Although you can bury the stem on a tomato and it will make more roots and save the top from some stress, I think it's always better to get a shorter plant and avoid the problems altogether.


----------



## MaineFarmMom (Dec 29, 2002)

I agree with Marcia. I'd much rather plant a four week tomato than an older plant. You avoid the seedling being root bound which lessens transplant shock. It took me years to decide to try younger plants. I wish I'd done it much sooner.


----------



## birdie_poo (May 10, 2002)

MaineFarmMom said:


> I agree with Marcia. I'd much rather plant a four week tomato than an older plant. You avoid the seedling being root bound which lessens transplant shock. It took me years to decide to try younger plants. I wish I'd done it much sooner.


...and, you know what your plants are getting, not some unkown chemical that just makes them look big.


----------



## pompeiijazz98 (Jan 8, 2005)

I have found that starting from seeds right in the soil and not transplanting is the only way to go: I planted some seeds in a pot on my deck, and later bought one and transplanted it in a pot, my seeded plant is a lot stronger and healther than the transplanted one. Fruit on the former is already appearing, while the transplanted one is still trying to root itself.


----------



## sullen (Oct 14, 2004)

I planted my 6 inchers last month, and they are still 6 inchers. I got a bunch of heirlooms from a greenhouse so I would have some.


----------



## BertaBurtonLake (Apr 19, 2005)

Hi Leah.. (what a lovely name)

Don't worry too much that your babies are small now. They will catch up to an probably outperform the "boughten" ones. In my experience, tomatoes which I have started from seed do much better than the plants I have purchased in the long run.
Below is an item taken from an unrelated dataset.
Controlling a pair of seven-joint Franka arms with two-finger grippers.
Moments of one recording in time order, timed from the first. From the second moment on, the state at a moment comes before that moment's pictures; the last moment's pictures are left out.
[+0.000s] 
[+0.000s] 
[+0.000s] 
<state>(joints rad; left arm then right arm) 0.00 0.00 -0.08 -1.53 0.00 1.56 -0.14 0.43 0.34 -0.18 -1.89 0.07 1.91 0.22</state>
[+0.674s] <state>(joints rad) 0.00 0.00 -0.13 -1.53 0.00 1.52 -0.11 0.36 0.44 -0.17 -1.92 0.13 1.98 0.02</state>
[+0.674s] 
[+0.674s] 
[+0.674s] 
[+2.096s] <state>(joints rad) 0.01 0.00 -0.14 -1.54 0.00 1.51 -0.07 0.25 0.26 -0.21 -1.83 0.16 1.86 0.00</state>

I started my seeds in newspaper cups inside in February and transplanted them outside on May 21. When I planted them outside, they were 4-6" tall, depending on variety. I planted them to the first set of true leaves, so they looked so puny...only 2-3" above the soil. They are now 12" tall...lush and green with strong stems. They will need to be trellised this weekend as they are all indetermiate varieties except for the Martino's Roma (we use the "Florida weave" method of trellising).
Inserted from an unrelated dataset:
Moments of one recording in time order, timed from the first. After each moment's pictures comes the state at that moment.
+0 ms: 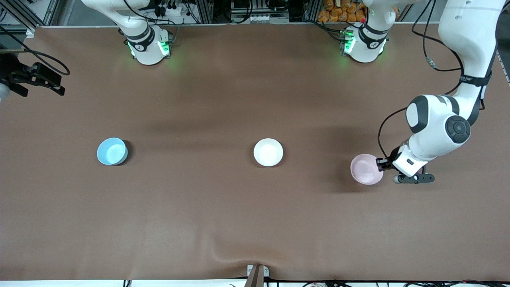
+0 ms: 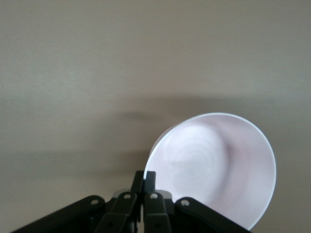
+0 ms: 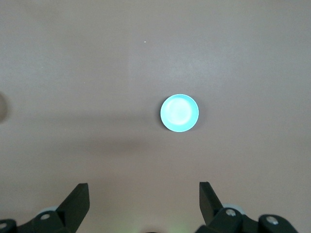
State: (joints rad) left arm 0.13 0.37 -0.24 -1.96 -0.07 2.38 -0.06; right arm 0.01 -0.07 -0.01 -1.56 0.00 1.47 -0.03
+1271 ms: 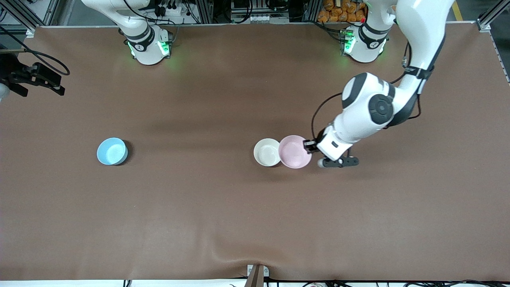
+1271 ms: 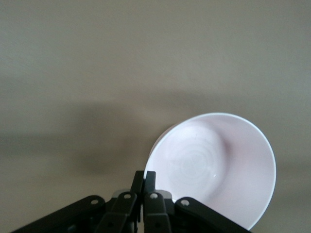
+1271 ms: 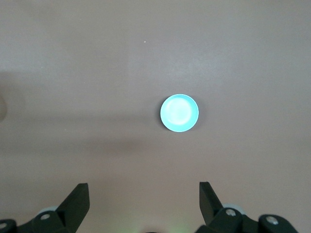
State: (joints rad) left arm -0.08 0.41 -0.45 -1.83 -0.15 2.31 -0.50; right arm 0.01 -0.07 -0.01 -1.56 0.00 1.47 -0.03
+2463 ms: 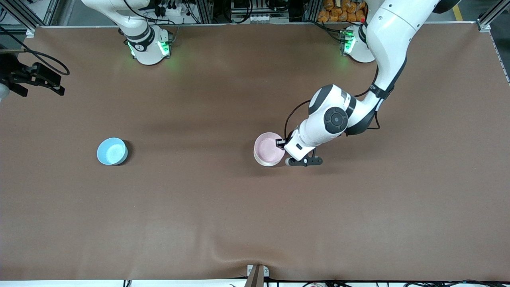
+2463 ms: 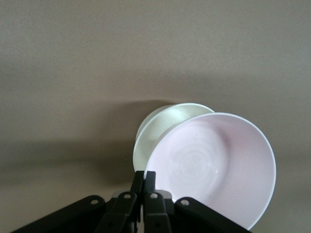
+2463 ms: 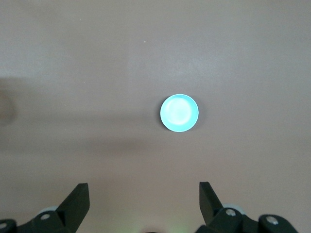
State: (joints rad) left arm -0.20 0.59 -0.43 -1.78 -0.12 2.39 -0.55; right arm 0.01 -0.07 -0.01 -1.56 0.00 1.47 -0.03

In addition, day and night temps influence tomato vine growth. We had a very chilly (for our area) spring and early summer here so it was not until temps did not dip below 60 at night and were 80 or above in the daytime that they really took off. 

I also don't water them when they are little unless the soil is dry at a depth of 2" or more to encourage vigorous root growth. When they start setting fruit, I water a little more often, but only at the plant base, so as to prevent cracking.

Hope this helps.

~Berta


----------



## sylvar (Nov 2, 2004)

sullen said:


> I planted my 6 inchers last month, and they are still 6 inchers. I got a bunch of heirlooms from a greenhouse so I would have some.


Still a little cold up there in Maine isn't it? Mine didn't take off till we started getting the warm weather last week. They really like it in the 80's

Shane


----------